In Side Channel Analysis, masking is known to be a reliable and robust
counter-measure. Recently, several papers have focused on the application of the
Deep Learning (DL) theory to improve the efficiency of side channel attacks against
implementations protected with this approach. Even if these seminal works have
demonstrated the practical interest of DL in the side-channel context, they did not
argue on their theoretical soundness nor quantify their efficiency, especially with
respect to the optimality bounds published so far in the literature. This paper aims
at addressing this question of optimality, in particular when masking is applied.

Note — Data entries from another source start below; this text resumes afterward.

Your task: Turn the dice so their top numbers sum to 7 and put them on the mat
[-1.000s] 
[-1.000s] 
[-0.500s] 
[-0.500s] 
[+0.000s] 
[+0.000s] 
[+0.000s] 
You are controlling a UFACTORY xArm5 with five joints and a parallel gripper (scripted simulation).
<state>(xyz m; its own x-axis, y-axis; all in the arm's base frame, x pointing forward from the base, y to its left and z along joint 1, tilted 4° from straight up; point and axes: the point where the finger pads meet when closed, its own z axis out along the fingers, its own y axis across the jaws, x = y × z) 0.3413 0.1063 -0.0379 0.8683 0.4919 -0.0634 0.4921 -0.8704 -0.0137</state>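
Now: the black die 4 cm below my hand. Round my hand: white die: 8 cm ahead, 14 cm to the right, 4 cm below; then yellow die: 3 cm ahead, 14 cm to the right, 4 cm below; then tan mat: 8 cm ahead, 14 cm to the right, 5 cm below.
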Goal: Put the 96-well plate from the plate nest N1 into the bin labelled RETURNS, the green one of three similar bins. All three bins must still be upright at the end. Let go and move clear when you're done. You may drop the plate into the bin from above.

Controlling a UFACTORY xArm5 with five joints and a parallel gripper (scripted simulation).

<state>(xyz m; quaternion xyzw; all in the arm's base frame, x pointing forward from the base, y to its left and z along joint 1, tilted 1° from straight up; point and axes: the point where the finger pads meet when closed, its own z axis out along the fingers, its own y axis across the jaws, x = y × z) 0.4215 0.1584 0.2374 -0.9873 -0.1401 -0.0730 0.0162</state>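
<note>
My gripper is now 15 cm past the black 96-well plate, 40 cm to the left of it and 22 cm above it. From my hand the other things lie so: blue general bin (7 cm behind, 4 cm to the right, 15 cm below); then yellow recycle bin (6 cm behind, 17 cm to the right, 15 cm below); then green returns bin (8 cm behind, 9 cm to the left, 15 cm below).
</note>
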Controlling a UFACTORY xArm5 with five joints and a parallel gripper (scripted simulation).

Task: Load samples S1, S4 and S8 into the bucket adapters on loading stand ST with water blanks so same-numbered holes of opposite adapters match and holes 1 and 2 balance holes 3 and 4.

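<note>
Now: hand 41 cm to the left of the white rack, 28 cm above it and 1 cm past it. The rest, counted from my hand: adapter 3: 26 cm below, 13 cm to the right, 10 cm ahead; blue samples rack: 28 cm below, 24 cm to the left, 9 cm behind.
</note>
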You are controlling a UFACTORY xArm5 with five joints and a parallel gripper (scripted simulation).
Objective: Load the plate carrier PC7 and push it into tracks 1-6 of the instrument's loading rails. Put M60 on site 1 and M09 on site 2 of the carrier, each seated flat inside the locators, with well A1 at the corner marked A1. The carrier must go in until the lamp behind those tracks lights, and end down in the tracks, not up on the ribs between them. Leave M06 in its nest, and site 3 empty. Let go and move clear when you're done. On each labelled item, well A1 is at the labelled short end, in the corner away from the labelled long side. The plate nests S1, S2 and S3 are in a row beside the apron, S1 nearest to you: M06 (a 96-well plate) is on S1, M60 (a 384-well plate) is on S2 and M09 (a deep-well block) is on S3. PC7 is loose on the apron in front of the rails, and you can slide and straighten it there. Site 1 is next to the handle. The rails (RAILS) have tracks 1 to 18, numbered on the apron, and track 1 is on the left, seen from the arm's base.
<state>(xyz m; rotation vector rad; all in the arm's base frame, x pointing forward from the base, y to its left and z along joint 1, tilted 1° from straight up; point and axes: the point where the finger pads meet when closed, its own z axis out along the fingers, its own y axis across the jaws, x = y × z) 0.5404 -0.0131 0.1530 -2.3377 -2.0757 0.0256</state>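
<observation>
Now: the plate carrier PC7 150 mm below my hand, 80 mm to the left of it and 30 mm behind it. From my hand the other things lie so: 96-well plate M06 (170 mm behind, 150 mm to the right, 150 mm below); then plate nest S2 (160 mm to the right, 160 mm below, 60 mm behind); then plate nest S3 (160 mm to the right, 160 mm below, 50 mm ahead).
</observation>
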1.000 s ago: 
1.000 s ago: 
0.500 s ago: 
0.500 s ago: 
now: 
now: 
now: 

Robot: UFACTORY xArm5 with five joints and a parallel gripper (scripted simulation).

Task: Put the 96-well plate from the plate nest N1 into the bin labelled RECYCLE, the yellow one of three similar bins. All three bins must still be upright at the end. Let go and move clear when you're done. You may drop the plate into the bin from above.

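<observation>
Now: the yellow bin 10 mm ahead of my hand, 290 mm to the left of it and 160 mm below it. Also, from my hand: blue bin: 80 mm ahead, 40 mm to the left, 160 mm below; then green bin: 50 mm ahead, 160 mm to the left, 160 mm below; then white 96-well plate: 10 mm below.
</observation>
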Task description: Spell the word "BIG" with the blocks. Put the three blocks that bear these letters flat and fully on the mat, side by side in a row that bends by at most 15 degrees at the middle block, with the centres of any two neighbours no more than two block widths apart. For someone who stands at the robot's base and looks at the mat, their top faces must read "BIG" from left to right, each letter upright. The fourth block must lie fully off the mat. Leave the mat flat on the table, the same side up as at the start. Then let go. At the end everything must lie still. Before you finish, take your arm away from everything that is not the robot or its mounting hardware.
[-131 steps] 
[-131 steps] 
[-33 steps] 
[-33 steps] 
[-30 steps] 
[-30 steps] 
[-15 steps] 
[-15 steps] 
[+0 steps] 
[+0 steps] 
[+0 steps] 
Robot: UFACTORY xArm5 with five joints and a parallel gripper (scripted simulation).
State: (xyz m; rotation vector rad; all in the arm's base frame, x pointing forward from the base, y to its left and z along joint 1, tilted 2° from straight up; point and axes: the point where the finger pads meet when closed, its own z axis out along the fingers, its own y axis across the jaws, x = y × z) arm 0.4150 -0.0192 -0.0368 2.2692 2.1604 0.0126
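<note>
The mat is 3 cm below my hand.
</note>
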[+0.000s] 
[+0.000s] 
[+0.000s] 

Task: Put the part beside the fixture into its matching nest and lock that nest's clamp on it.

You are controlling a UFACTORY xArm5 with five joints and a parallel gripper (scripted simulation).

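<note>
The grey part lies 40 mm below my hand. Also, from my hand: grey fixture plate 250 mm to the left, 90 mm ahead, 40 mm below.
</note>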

We argue that minimizing the Negative Log Likelihood during the training of Deep
Learning models is actually asymptotically equivalent to maximizing a lower bound
of the mutual information between the observations and the target secret chunk, or
equivalently to minimizing an upper bound on underlying side-channel efficiency. Also,
we argue that training a Deep Neural Networks consists in finding the parameters that
maximize the Perceived Information introduced by Renauld et al. at EUROCRYPT
2011. These theoretical results allowed us to formally study the impact of masking
counter-measures against Deep Learning based Side Channel attacks. In particular,
and as expected, we verified, both on simulations and on experimental traces, that
Boolean masking is sound against such a class of Side Channel attacks.